Exit les dérogations

Si certaines dérogations sont justifiées et prévues par la loi(1), d’autres posent question, comme les jours fériés locaux (Alsace-Moselle, DOM) ou les congés « exceptionnels » (fête des mères, etc.). Le rapport recommande d’inscrire dans les textes le principe d’une obligation annuelle de travail de 1 607 h, quel soit le nombre de jours fériés, et de mettre fin aux régimes dérogatoires et à l’attribution de jours d’absence dépourvus de base légale.

« La réduction du temps de travail dans la FP a sans doute été trop rapidement mise en œuvre et a été plaquée sur des organisations pré-existantes, non réexaminées », commente Philippe Laurent. Les jours de fractionnement(2) sont emblématiques : cette incitation à scinder ses congés pour la bonne marche du service « a perdu sa justification à partir du moment où les agents disposent d’un volume de jours RTT et de jours de congés tel qu’il est devenu aisé d’étaler ceux-ci tout au long de l’année », estime le rapport, qui préconise de laisser le bénéfice de ces jours aux seuls agents travaillant 35 h par semaine et ne disposant pas de RTT. « Les administrations sont confrontées aux demandes des agents de densifier leur temps de travail pour dégager davantage de jours de récupération ou de RTT. » Il en résulte un nombre de jours de congés et RTT cumulés de 45 jours en moyenne dans la FP, contre 36 dans le secteur privé. Mais dans la FPH, la tendance est inversée par la révision des accords sur le temps de travail, motivée par la nécessité de retrouver des marges budgétaires.

Afin de générer moins d’heures supplémentaires, le rapport propose de développer l’annualisation du temps de travail dans les services soumis à des variations saisonnières d’activité, comme la pédiatrie. Philippe Laurent suggère également d’aligner le temps de repos quotidien minimum de la FPH sur celui des deux autres versants, soit 11 h au lieu de 12, ou encore de mutualiser les astreintes qui donnent rarement lieu à des interventions.
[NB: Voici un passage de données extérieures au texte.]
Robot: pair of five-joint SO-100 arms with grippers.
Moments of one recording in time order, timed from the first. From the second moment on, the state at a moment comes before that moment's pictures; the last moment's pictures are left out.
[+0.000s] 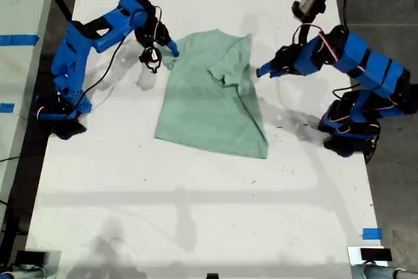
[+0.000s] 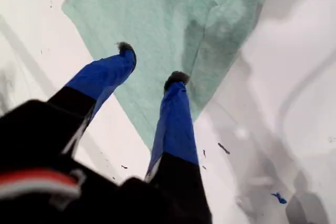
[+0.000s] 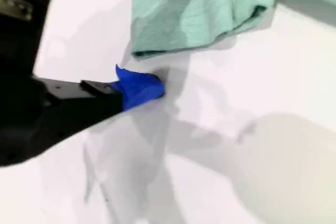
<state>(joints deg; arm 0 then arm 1) -45.1 42.2 44.6 82.6 46.3 30.5 128.8 107.4 81.5 -35.4</state>
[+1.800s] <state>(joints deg) -24.2 40.2 42.9 44.7 46.4 28.7 140.8 122.1 80.2 -31.0</state>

1- Le décret du 4 janvier 2002 relatif au temps de travail dans la FPH distingue les agents en repos variable (travaillant les week-ends et jours fériés) pour lesquels la durée maximale annuelle est de 1 582 heures par an, et ceux travaillant exclusivement de nuit (1 476 heures).

2- Dans la FPH, les agents ont 1 jour de fractionnement si les congés annuels sont pris en au moins trois périodes de 5 jours. De plus, ils bénéficient d’un congé « hors période » de 1 ou 2 jours s’ils posent plus de 3 jours ou de 6 jours entre le 01/11 et le 30/04.